Report each line of the records below that holds the word "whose".

Collected data entries
<<<<
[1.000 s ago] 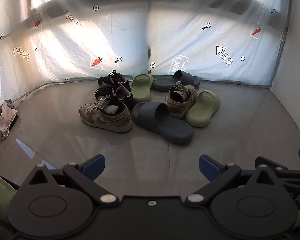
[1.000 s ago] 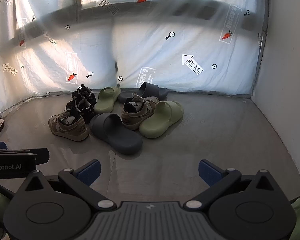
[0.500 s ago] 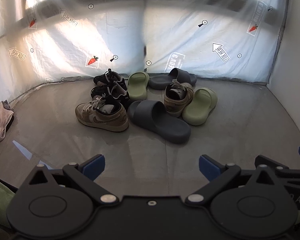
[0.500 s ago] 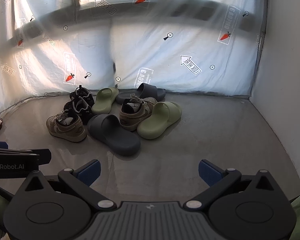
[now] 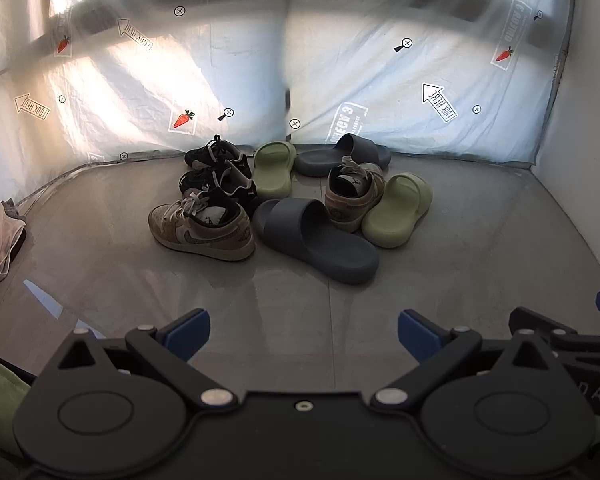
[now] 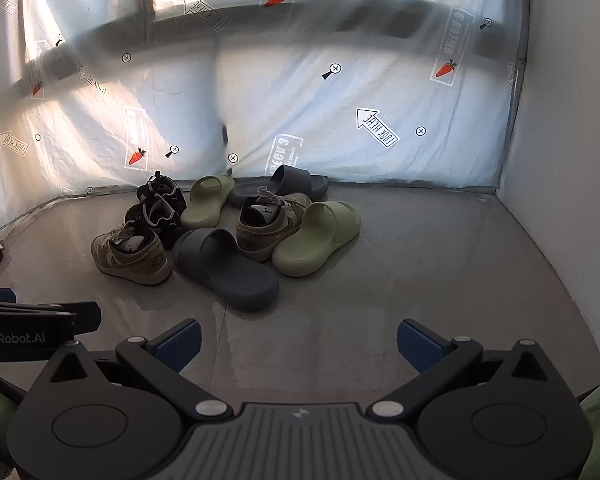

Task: Organize scattered shoes
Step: 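Move both tools toward the shoe pile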

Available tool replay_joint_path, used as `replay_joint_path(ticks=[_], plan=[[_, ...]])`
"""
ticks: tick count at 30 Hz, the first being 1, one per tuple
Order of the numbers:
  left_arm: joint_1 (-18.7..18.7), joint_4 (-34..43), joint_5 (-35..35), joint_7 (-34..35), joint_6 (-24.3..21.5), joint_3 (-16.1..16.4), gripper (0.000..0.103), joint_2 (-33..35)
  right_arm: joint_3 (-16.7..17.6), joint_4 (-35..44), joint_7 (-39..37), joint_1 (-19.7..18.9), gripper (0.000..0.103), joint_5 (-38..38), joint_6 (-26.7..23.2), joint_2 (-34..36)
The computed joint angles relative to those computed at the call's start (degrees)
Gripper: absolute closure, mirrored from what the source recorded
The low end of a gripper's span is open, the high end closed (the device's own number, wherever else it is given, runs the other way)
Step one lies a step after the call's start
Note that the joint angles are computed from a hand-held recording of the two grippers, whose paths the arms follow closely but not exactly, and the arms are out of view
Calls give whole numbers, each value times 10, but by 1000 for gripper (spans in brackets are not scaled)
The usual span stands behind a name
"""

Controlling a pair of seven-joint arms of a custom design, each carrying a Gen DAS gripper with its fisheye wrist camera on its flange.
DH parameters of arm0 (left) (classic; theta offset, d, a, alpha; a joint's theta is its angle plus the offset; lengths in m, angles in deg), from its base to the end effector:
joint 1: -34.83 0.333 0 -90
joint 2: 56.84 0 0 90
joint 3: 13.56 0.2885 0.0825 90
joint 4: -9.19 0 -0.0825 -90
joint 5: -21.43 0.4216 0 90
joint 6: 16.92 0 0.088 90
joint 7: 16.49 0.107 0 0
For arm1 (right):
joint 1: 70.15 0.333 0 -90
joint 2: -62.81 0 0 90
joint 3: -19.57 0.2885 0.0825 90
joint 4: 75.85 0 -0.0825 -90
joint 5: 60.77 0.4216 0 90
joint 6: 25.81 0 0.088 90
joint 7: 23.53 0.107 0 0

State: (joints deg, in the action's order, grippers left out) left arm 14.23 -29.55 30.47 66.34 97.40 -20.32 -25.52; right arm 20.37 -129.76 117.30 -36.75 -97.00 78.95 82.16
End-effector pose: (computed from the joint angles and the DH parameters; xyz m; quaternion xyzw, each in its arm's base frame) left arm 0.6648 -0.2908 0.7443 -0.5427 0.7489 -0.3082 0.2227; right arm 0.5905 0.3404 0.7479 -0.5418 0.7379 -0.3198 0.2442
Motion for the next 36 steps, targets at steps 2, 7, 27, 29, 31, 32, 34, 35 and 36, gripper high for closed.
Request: replay_joint_path(ticks=[2, 7, 27, 29, 31, 32, 34, 35, 36], plan=[[0, -11, 0, 0, 5, 0, 2, -7, 0, 0, -1, 0, 0, 0, 1, 0], [1, -30, 1, 2, 14, -3, 2, -17, -1, 0, -3, -2, 0, 3, 5, 0], [-15, -7, 14, -13, 4, 1, 2, -2, 14, -80, 4, -31, 0, 1, 52, -48], [-20, 14, 16, -17, -7, 2, 2, 10, 16, -92, 3, -35, 0, 4, 58, -56], [-27, 41, 20, -22, -22, 5, 2, 26, 18, -107, -1, -42, 0, 9, 65, -66], [-30, 52, 21, -24, -27, 7, 2, 33, 20, -114, -2, -45, 0, 11, 68, -70], [-36, 58, 22, -30, -32, 9, 2, 37, 22, -128, -5, -51, 0, 15, 74, -80], [-39, 64, 24, -33, -35, 11, 2, 41, 23, -136, -7, -55, 0, 17, 77, -86], [-43, 81, 25, -36, -42, 12, 2, 51, 24, -140, -11, -60, 0, 21, 80, -89]])
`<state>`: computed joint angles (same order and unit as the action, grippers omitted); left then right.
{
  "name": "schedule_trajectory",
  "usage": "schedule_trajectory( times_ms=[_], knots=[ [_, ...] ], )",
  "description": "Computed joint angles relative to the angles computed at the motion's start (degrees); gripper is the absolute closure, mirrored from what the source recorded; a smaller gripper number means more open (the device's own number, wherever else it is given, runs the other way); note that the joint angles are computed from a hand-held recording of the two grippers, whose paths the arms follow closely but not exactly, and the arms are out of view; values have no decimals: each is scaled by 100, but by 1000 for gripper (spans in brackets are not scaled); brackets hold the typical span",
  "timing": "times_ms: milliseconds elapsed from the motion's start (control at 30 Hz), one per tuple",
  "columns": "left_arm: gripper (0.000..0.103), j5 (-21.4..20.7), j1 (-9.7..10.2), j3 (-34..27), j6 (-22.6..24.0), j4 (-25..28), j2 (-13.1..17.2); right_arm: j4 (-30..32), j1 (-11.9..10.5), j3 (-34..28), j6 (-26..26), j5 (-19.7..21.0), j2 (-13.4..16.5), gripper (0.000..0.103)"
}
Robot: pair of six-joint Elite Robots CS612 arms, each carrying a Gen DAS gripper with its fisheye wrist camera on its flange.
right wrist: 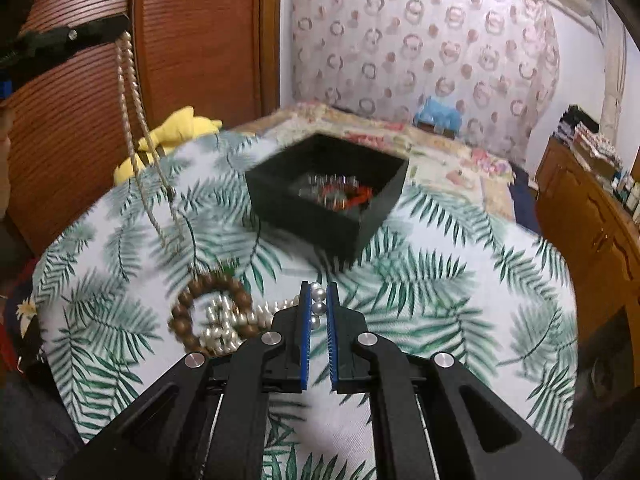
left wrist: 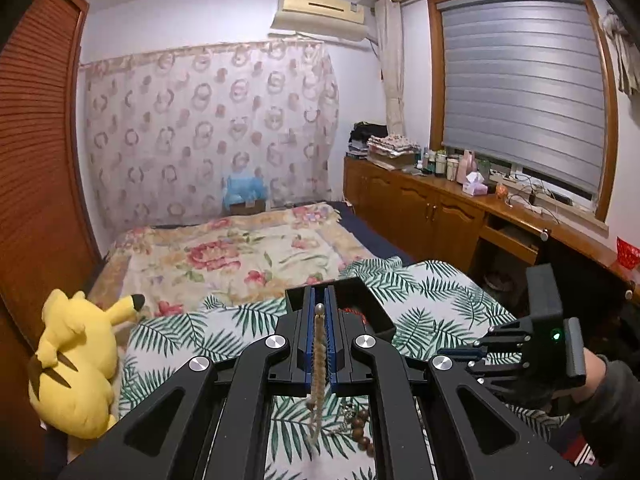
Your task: Organize jewelry
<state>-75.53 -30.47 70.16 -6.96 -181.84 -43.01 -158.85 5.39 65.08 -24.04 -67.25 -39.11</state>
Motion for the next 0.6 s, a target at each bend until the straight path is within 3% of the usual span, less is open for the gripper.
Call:
schedule_trajectory(
  times_ms=[600],
  knots=[
    [99,30,42,-258,153,-12,39,-284,7,-505,101,210,-44,95]
  ],
)
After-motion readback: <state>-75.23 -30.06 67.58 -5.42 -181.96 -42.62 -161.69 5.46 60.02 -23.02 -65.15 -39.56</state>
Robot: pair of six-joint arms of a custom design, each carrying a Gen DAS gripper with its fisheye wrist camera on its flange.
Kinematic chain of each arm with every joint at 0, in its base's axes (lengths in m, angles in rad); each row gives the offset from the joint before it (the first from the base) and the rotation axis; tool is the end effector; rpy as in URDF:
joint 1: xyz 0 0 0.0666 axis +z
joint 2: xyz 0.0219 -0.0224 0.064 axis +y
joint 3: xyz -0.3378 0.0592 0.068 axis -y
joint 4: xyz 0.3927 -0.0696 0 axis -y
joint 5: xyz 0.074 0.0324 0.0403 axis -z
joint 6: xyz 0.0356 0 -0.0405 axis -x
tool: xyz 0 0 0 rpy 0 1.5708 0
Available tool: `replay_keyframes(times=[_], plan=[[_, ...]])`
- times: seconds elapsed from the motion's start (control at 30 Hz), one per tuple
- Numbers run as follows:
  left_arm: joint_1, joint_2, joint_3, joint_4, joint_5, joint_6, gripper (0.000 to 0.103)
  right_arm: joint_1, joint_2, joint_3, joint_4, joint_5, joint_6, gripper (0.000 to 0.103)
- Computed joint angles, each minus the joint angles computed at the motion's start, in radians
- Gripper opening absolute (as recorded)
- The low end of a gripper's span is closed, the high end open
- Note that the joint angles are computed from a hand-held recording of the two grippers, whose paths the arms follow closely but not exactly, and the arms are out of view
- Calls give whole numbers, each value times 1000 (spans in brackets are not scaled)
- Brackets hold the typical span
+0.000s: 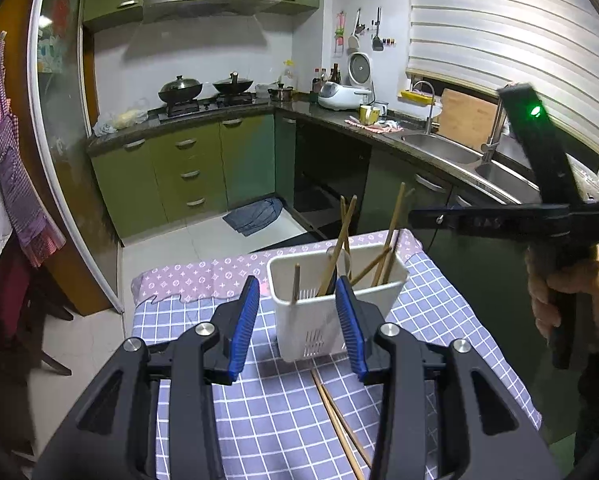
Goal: Organize utensils
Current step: 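Drop both chopsticks into the white holder and open both grippers, then grasp the last chopstick with the left gripper while the right gripper grasps the other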
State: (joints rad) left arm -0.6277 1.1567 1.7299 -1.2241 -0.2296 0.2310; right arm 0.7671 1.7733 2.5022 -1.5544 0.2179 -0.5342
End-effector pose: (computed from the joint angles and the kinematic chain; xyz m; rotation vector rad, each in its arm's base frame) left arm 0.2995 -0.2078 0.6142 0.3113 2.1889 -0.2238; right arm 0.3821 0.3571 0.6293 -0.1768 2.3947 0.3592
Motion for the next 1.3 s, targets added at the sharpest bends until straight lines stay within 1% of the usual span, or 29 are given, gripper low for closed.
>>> replay_keyframes(times=[0.1,0.17,0.23,0.27,0.3,0.37,0.43,0.47,0.53,0.67,0.77,0.87,1.0,1.03,1.07,1.13,1.23,1.3], plan=[[5,-2,-6,-53,34,24,38,18,-45,-34,18,9,1,9],[-1,-5,-24,-99,54,47,38,41,-107,-108,49,18,-8,13],[-2,-1,-40,-142,74,59,38,66,-160,-177,60,27,-17,15],[-8,3,-56,-178,89,72,38,78,-189,-223,65,28,-22,15],[-9,6,-66,-198,108,80,38,88,-208,-256,62,27,-28,16],[-13,16,-101,-247,153,105,38,103,-253,-348,62,13,-43,20],[-17,27,-125,-268,184,103,38,117,-301,-464,60,-3,-60,20],[-25,34,-138,-277,175,104,38,122,-318,-515,52,-5,-71,20],[-31,48,-150,-281,164,105,38,123,-341,-588,41,-18,-88,20],[-38,99,-152,-301,180,130,38,116,-386,-721,56,-59,-119,20],[-49,139,-152,-299,161,167,38,118,-401,-765,70,-78,-126,20],[-55,165,-143,-308,145,192,34,114,-411,-789,84,-97,-118,20],[-53,184,-144,-306,161,204,32,118,-418,-794,94,-111,-114,20],[-54,189,-143,-306,158,208,31,119,-418,-792,95,-113,-116,20],[-55,194,-142,-306,161,209,27,120,-419,-792,96,-116,-119,20],[-55,203,-140,-307,160,211,26,117,-422,-797,103,-127,-118,20],[-62,210,-135,-307,146,214,24,115,-422,-796,107,-132,-113,26],[-62,215,-130,-311,142,218,20,115,-421,-796,107,-136,-109,26]])
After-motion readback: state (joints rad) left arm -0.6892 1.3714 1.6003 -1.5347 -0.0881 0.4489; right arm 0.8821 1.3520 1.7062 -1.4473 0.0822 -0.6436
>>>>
→ Expected answer:
Note that the joint angles are computed from a hand-held recording of the two grippers, whose paths the arms follow closely but not exactly, and the arms are out of view
  "description": "Computed joint angles relative to the angles computed at the motion's start (degrees); gripper is the absolute closure, mirrored from what the source recorded; a smaller gripper number means more open (the device's own number, wherever else it is given, runs the other way); note that the joint angles are computed from a hand-held recording of the two grippers, whose paths the arms follow closely but not exactly, and the arms are out of view; values have no decimals: each is scaled by 100, but by 1000 for gripper (spans in brackets are not scaled); brackets hold the typical span",
- Note that the joint angles are computed from a hand-held recording of the two grippers, whose paths the arms follow closely but not exactly, and the arms are out of view

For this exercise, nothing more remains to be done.